Opportunities in a digital age

Digital ledgers without Blockchain

We have learned about ancient ledgers in the need to notarize section. The digital revolution has enabled humanity to process ledgers at unprecedented speed and scale. Interestingly, despite these advancements there are major challenges. Consider the following:

  • Information comes at almost no cost to copy
  • It is very difficult to prove that someone has manipulated or copied the information/data

A rogue actor could be deleting or adding digits to bank balances without others noticing it. Obviously those centralized ledgers are heavily protected against unauthorized access and sophisticated firewalls. Despite all efforts, costly attacks/manipulation do happen.

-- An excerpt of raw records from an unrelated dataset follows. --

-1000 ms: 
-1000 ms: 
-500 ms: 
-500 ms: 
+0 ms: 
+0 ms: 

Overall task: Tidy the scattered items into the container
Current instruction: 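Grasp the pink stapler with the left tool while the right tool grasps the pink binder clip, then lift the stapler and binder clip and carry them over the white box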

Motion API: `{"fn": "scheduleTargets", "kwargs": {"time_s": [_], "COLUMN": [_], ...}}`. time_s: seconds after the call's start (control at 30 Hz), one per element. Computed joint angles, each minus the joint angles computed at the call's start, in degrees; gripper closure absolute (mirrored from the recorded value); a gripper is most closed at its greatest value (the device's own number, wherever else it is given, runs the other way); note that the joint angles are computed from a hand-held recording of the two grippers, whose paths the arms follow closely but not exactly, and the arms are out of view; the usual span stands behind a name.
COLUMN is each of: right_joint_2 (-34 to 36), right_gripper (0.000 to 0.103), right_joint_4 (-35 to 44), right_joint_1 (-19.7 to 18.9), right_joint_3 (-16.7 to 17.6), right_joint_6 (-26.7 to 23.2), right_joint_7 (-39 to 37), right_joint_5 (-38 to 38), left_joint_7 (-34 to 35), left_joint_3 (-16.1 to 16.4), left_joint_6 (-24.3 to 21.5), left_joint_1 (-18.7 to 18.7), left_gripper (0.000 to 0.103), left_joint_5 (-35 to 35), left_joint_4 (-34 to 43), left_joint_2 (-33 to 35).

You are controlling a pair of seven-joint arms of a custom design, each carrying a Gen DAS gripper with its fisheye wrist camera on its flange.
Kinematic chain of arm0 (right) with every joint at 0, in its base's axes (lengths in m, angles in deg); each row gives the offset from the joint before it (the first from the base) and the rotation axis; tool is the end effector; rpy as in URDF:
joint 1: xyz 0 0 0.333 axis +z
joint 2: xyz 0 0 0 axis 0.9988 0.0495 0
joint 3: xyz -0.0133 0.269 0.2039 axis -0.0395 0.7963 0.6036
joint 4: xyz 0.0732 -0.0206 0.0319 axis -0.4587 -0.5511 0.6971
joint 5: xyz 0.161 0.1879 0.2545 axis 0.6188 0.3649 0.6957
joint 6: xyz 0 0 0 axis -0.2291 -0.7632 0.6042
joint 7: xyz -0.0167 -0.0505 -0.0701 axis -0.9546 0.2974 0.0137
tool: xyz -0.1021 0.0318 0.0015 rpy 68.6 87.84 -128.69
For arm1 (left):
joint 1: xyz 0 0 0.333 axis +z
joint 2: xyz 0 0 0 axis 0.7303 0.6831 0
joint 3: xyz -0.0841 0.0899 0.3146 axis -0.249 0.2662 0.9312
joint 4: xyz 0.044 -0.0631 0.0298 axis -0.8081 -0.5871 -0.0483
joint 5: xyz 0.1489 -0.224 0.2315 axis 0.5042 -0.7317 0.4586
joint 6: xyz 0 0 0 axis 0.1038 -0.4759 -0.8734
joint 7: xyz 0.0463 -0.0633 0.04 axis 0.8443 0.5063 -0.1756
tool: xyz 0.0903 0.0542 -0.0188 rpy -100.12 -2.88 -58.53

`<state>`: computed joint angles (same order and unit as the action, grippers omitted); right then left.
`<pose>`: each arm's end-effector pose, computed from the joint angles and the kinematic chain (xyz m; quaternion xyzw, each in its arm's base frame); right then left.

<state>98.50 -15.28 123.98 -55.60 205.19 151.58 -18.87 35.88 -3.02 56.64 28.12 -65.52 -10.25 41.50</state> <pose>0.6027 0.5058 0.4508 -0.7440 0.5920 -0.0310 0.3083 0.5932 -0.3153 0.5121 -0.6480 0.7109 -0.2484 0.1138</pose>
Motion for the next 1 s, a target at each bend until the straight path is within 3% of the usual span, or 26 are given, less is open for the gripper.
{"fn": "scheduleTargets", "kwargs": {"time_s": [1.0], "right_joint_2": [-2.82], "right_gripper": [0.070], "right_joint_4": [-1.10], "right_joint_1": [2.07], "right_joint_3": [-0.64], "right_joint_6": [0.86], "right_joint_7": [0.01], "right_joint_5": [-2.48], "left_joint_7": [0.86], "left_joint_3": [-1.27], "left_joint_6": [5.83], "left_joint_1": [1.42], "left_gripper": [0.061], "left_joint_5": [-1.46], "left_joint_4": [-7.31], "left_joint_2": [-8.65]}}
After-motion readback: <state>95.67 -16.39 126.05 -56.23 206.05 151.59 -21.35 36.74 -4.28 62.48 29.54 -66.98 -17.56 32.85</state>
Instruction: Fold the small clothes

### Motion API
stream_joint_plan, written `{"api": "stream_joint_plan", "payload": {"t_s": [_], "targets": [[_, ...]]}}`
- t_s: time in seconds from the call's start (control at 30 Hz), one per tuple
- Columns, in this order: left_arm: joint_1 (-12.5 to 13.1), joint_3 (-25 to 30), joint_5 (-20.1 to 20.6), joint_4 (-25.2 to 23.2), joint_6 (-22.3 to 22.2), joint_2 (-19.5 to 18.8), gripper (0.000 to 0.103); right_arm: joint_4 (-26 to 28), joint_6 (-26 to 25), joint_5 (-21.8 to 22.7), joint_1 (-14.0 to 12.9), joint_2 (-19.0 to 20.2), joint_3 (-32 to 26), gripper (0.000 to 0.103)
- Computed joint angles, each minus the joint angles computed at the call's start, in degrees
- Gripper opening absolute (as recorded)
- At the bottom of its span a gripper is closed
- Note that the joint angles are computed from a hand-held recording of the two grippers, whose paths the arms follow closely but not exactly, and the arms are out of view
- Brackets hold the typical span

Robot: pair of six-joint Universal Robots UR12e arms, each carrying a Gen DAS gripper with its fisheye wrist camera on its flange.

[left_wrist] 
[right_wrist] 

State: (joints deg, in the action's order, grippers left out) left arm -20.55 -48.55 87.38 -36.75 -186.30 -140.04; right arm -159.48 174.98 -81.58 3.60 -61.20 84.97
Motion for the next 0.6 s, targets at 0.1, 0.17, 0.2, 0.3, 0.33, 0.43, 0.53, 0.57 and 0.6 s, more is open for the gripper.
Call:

Digital ledgers with Blockchain

In the year of 2008, the advent of Bitcoin 🌟, a completely different approach was taken with blockchain technology. Instead of restricting copying and keeping the ledger at one protected centralized place, the strategy takes a 180° turn and endorses copying of data. Every participating node has a copy of the ledger and the data is publicly accessible. All transactions are validated by each and every node. A consensus mechanism and protocol ensures that rules are applied in how transactions are processed that modify the ledger.

A smart contract is not to be confused with a contract in the classical sense in law, but in blockchain a smart contract is a code of any computer program and visible to all users. It is executed as part of the decentralized blockchain protocol and once started, it cannot be stopped. Each smart contract has its own storage, which is basically its own ledger. Moreover, the code can define conditions and rules under which that ledger is manipulated in a decentralized fashion. This is a real gamechanger for creating trustless environments, because instead of a 3rd party writing to the ledger, it can be outsourced to a decentralized code doing that.

note

Transactions in the context of Tezos includes both: moving funds between accounts and the instruction to run the code in smart contracts.

Notarization with Blockchain

The opportunity in the digital age is to use the blockchain's decentralized network and underlying technology instead of political authorities, such as notaries. One of the approaches to "blockchain notarization" is to time-stamp document fingerprints in the immutable blockchain ledger. Having said this, we will not stop with simple one-time transactions, but extend this approach by adding features that represent real world needs of notarization. In particular, we will enable multiple people to publicly sign, or conjointly agree about the document's fingerprint online and will define the rules of doing so in a smart contract.